The plan will be driven forward by a new agency, the Foreign Trade Council comprising representatives from all relevant government departments and agencies.

“The intention is that joined-up thinking will lead up to joined-up action, and that all of the available resources are used to ensure that our trade, tourism and investment sectors are well positioned to respond smartly and effectively to emerging opportunities as the global economy returns to growth” (p. vii)  Thankfully, I have faith that Forfas, IDA, EI, and some government departments, if not ministers, can do joined up thinking and action; hopefully the Foreign Trade Council will be more Forfas/IDA/EI than Fas Interesting Fas (Ireland’s National Training and Employment Authority) is not mentioned once in the document and nor were they represented on the high level group that put the plan together – one would think that given its remit it might have a role to play in creating a smart economy?).
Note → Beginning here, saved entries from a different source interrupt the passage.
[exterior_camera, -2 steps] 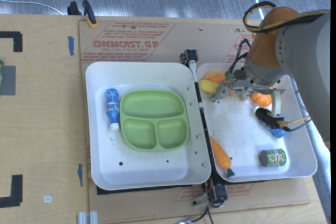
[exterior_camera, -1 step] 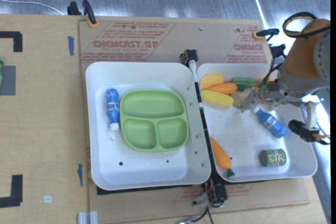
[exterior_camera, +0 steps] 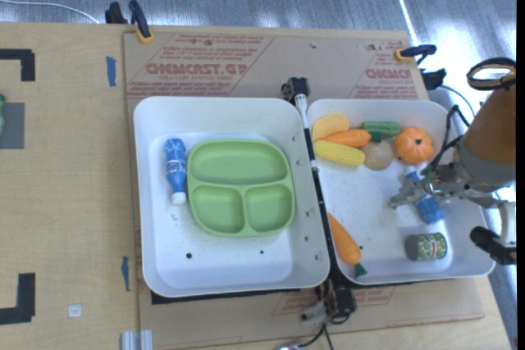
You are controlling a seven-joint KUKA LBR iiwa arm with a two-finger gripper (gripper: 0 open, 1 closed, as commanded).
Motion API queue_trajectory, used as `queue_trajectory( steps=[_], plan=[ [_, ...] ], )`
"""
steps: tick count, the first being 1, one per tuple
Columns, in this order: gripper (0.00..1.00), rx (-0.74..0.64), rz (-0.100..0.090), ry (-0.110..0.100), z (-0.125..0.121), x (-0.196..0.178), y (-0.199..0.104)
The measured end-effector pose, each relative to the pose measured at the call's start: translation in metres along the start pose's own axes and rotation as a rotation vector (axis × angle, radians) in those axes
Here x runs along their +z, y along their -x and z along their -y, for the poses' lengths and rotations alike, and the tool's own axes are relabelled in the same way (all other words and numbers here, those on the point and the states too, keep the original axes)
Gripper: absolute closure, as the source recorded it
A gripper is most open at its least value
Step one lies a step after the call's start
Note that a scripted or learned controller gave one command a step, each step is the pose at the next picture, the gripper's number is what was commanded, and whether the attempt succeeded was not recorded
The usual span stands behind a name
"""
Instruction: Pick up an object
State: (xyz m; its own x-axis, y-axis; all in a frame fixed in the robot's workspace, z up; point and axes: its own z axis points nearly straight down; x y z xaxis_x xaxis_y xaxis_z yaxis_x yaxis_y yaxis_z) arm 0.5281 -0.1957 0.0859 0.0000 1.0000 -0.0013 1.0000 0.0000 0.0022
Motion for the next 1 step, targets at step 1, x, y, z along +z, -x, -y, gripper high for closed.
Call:
queue_trajectory(
  steps=[1],
  plan=[
    [1.0,0.002,0.004,0.004,-0.0014,-0.0105,0.0014]
  ],
)
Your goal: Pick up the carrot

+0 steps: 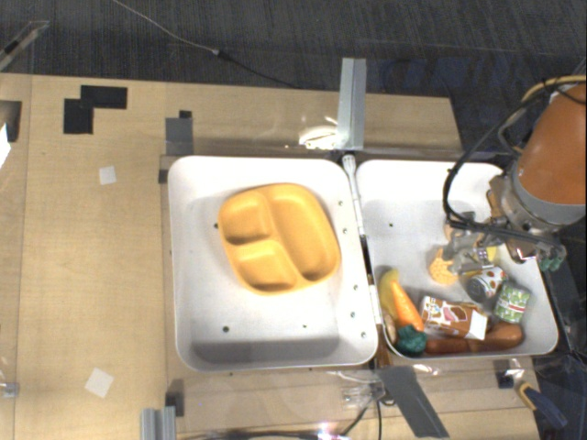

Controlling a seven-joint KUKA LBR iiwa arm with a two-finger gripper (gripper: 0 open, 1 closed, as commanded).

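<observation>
Arm (555,154) cropped at right edge

2 white bins sit side by side on the wooden bench (83,273). The left bin (197,337) holds a yellow divided plate (275,236). In the right bin (404,191), the carrot (401,302) lies by the near-left corner, its green top (410,341) nearest. Just right of it lie a brown carton (454,317), a sausage (477,340) and a green can (512,303). The gripper (477,257) hangs over a cracker (442,268), right of the carrot.
</observation>
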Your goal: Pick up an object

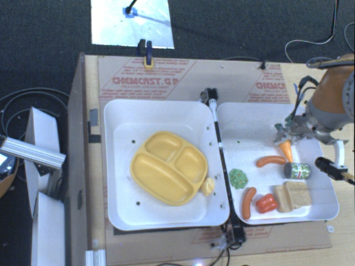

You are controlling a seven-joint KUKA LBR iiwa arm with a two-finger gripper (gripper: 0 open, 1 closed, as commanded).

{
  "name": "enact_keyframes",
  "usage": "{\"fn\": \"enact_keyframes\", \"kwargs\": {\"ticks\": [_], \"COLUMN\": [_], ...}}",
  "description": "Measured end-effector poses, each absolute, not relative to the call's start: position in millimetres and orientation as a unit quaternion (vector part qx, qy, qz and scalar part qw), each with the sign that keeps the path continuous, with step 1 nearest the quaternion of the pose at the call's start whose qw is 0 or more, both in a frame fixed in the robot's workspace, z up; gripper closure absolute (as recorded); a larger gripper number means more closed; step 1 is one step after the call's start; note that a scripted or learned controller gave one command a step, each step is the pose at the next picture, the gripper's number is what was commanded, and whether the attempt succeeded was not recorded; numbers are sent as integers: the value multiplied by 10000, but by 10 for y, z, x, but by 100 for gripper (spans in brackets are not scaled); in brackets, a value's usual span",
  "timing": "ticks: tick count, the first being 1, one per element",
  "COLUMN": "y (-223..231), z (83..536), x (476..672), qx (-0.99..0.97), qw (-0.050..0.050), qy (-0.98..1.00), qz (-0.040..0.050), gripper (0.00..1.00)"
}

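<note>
The right bin (244, 121) holds several toy foods: an orange carrot (285, 150), a sausage (270, 160), a small can (298, 170) lying on its side, a green clump (238, 177), a second sausage (249, 201), a red pepper (266, 203) and slices of bread (294, 194). My gripper (287, 133) hangs low at the bin's right side, right above the carrot's upper end and touching or nearly touching it. The grey arm with its orange band (333, 93) comes in from the right.
The left bin (122, 121) holds a yellow divided plate (169, 167), with a small pale yellow item (207, 186) at its right edge. A black divider (219, 143) runs between the bins. Cables lie beyond the bench at upper right.
</note>
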State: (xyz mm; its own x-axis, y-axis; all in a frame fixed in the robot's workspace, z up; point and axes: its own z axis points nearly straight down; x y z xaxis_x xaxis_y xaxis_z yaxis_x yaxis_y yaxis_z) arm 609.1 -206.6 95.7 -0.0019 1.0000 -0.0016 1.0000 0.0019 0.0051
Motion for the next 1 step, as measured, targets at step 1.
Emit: {"fn": "enact_keyframes", "kwargs": {"ticks": [1], "y": [-1270], "z": [830], "x": [6518], "qx": [7066], "qw": [-82], "qy": [7075], "qz": [-62], "gripper": [100]}}
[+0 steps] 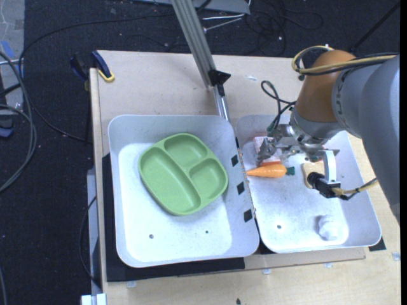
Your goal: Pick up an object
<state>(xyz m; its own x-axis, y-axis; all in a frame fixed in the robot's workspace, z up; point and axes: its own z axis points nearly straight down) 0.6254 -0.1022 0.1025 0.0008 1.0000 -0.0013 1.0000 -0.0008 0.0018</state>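
Two bins sit side by side on the bench (159,75): the left bin (127,234) holds a divided plate (183,173) lying flat near its centre. In the right bin (362,230), a toy carrot (266,170) lies near the left wall, with the gripper (280,146) just behind it. A small rounded object (328,227) rests toward the near right corner, well apart from the carrot.

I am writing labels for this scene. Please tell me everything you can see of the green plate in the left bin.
The green plate is a pale green tray with rounded corners, looking like matte plastic. Raised ridges split it into three compartments: one large and two smaller. It lies flat, right side up, turned diagonally, near the middle of the left bin. It rests on the bin floor alone; the claw is over the other bin.
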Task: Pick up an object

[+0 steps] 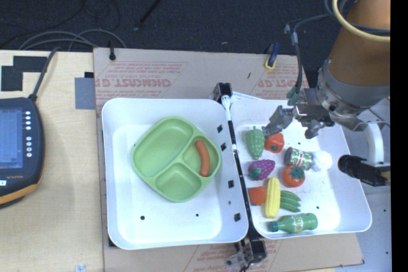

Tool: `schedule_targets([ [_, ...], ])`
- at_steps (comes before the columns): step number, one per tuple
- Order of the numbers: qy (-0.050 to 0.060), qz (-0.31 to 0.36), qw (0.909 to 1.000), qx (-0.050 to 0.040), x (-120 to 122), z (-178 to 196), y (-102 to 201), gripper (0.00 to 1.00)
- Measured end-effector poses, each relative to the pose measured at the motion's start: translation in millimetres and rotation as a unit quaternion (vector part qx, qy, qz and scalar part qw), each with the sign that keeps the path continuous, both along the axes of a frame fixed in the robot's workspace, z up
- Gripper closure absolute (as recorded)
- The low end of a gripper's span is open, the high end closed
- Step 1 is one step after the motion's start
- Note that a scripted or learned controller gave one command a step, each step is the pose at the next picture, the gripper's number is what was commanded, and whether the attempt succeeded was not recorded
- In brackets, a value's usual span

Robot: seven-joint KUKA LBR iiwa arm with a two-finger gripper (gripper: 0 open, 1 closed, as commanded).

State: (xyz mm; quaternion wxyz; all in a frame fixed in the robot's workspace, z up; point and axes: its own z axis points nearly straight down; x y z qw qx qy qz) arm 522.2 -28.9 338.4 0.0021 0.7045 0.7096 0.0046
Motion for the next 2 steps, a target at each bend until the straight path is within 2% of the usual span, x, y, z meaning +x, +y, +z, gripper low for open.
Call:
schedule_targets([
  [1, 0.007, -0.002, 1.0000, -0.0016, -1, 2, -4, 1.00],
  [2, 0.004, 0.000, 1.0000, -0.0004, -44, 65, 76, 1.00],
])
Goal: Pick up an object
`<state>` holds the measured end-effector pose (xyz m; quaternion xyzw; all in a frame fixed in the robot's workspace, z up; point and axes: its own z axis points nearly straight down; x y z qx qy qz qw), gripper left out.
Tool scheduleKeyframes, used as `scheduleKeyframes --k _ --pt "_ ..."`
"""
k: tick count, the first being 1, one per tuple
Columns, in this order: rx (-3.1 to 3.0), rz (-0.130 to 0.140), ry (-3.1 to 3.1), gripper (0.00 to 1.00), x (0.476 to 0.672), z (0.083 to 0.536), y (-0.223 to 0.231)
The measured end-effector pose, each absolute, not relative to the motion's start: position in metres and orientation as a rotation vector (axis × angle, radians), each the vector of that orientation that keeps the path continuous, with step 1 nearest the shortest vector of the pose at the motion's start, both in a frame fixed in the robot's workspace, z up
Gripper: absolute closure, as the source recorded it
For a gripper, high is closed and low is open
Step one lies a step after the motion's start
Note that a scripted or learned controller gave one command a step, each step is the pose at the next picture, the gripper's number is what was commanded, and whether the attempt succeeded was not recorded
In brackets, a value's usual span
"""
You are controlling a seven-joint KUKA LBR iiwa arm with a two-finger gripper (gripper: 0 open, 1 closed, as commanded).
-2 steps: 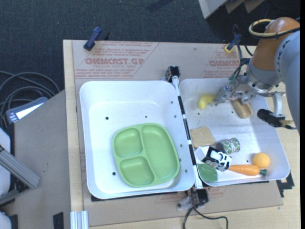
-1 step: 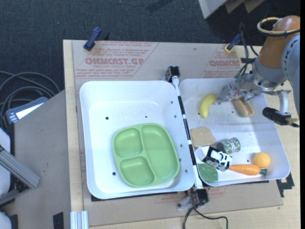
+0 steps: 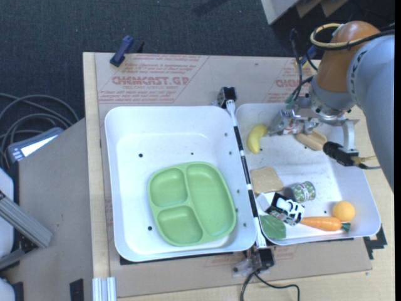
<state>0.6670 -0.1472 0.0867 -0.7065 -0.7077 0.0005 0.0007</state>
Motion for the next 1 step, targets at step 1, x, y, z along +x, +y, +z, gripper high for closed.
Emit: scheduleKeyframes --k 1 --pt "-2.221 0.001 -2.226 1.0 0.6677 0.0972 -0.1477"
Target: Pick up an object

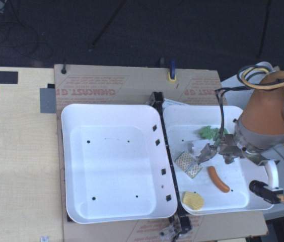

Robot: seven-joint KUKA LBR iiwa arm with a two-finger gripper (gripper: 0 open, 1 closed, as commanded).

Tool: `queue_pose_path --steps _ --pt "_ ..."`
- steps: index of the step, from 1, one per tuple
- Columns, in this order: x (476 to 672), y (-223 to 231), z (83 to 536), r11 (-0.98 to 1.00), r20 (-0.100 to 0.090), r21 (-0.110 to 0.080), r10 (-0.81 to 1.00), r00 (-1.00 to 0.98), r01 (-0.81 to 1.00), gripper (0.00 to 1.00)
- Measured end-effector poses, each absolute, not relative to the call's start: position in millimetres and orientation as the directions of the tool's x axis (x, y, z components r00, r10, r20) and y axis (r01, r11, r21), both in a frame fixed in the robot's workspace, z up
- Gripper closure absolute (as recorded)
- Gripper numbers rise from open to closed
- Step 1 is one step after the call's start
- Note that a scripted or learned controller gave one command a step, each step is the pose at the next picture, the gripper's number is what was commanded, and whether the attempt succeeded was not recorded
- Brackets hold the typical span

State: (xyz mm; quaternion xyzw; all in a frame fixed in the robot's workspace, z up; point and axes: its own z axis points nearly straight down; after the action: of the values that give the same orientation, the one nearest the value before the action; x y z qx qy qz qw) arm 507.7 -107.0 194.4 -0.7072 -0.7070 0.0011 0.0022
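Hovering: claw [206, 154] beside checkered pad [188, 164], right bin [182, 120].

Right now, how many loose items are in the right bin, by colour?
Green: 1, a leafy piece
Orange-red: 1, a sausage shape
Yellow: 1, a textured block
Pale checkered: 1, a flat square
Total: 4

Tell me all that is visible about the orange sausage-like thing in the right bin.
The sausage is a short, smooth cylinder, orange-red with rounded ends, plastic-looking, like toy food. It lies flat on the floor of the right bin, slanted, its upper end toward the bin's middle and its lower end toward the near right corner. Nothing touches it. The tool hangs just above and left of it, beside the checkered block.
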Motion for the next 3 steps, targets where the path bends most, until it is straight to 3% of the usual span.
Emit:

Section 6 (pages 43-54) is the key part and there’s good stuff in there.  I’m sure there are other good ideas that could be added by opening it up to wider consultation.  What is missing are time frames, goals/targets and milestones.  Without these there is every possibility the plan will slip (and if the lead up to the plan is anything to go by, the slippage will be significant).  Indeed, it will be interesting to see in a year’s time how many of these initiatives are underway in any meaningful way.  It is critical at this stage that all the initiatives in this section start as soon as possible.  Like now.  We’ve waited long enough for the plan, we don’t need another long delay for implementation, we need action.